Exercise data:
+ + +

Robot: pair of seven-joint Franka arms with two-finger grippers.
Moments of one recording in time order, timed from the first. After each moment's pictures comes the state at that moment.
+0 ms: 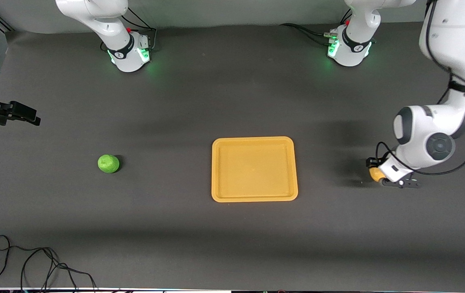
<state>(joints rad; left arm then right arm) -0.03 0.40 0.04 -1.95 0.02 2.19 0.07 -0.02 0.03 -0.04 -1.56 -0.02 1.51 -0.02</state>
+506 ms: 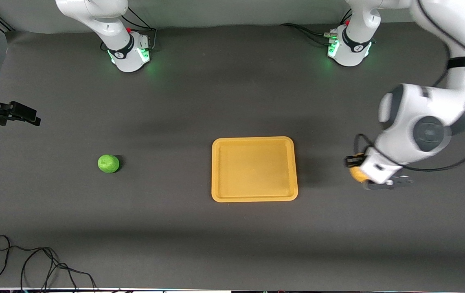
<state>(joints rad) -0.22 0.33 -0.05 -1.75 0.02 2.00 -0.40 -0.02 0.04 -0.04 -1.56 -0.02 1.51 -0.02</state>
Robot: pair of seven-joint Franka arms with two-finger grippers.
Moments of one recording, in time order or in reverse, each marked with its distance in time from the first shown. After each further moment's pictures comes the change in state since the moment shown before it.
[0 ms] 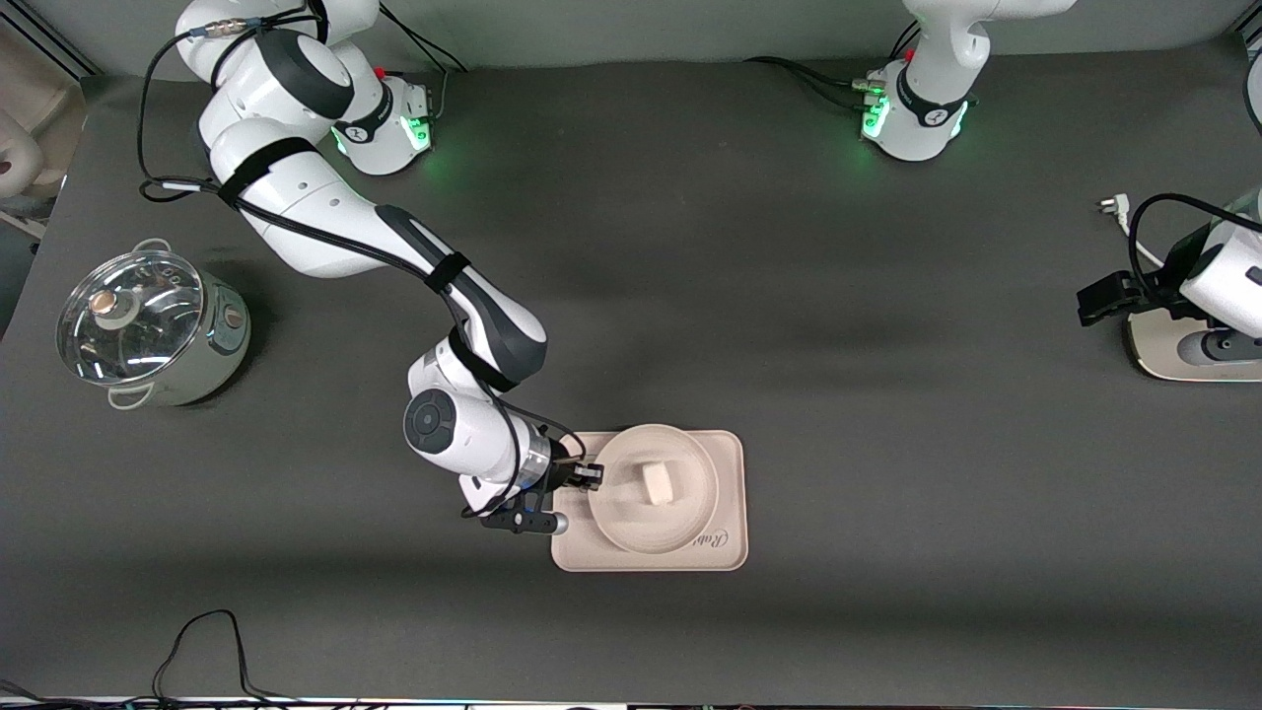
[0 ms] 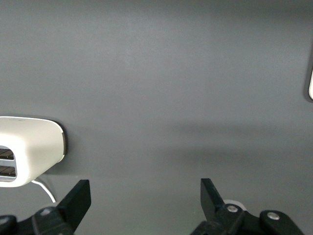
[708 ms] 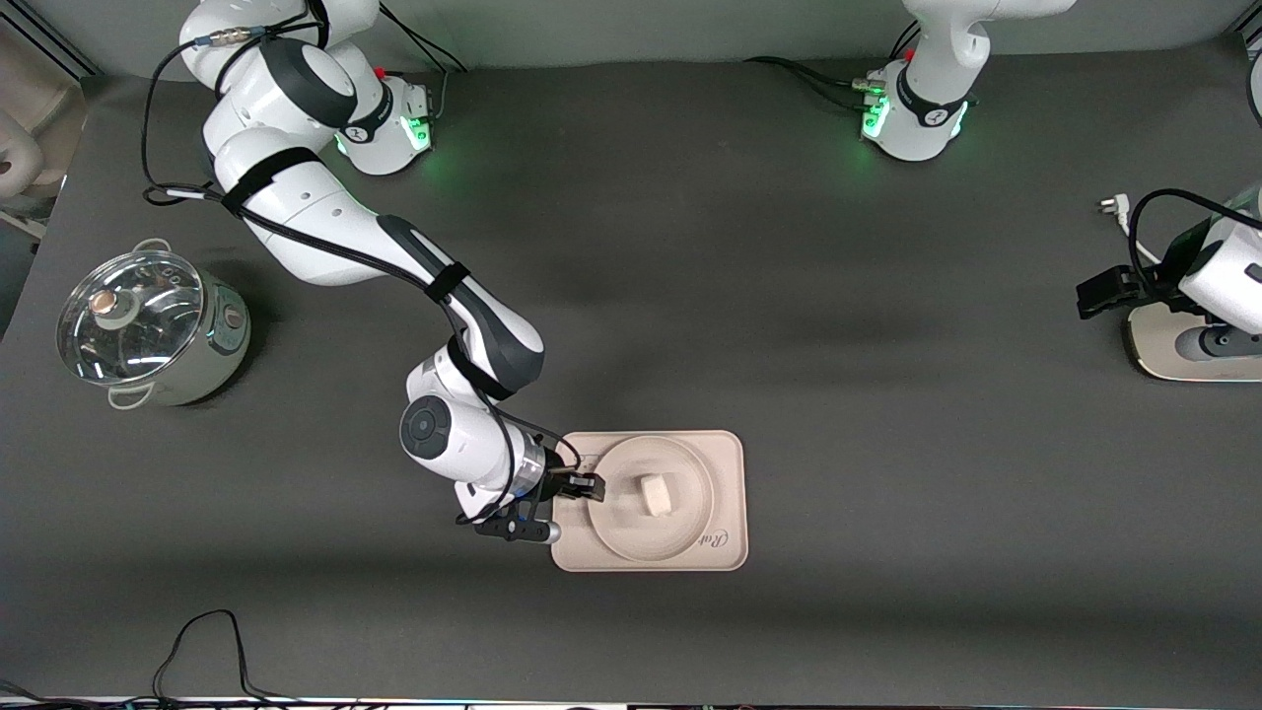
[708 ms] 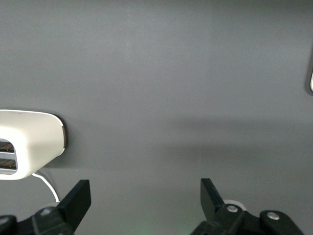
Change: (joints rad) left arm 0.000 -0.002 0.000 0.006 0.000 -0.040 0.000; right arm 0.001 0.020 -0.004 0.032 -0.008 0.035 -0.001
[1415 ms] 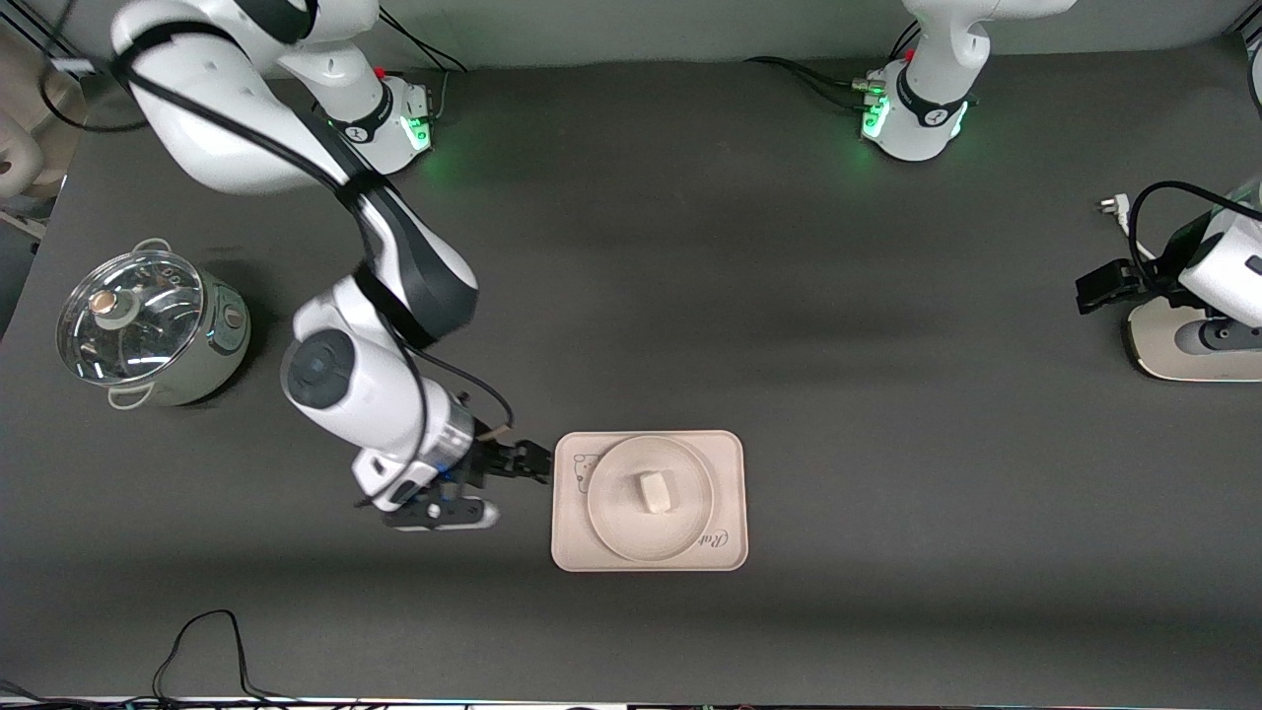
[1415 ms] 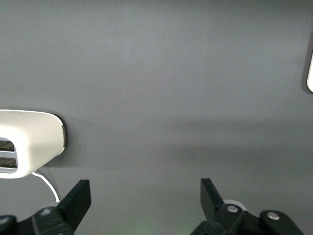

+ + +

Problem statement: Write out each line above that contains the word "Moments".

Response area:
Moments of one recording in time order, timed from the first. After each moment's pictures comes the state at that moment.
Moments of one recording, in time order or in reverse, each marked with its distance in time from the first shown. After each further moment's pictures comes the change in state since the moment shown before it.

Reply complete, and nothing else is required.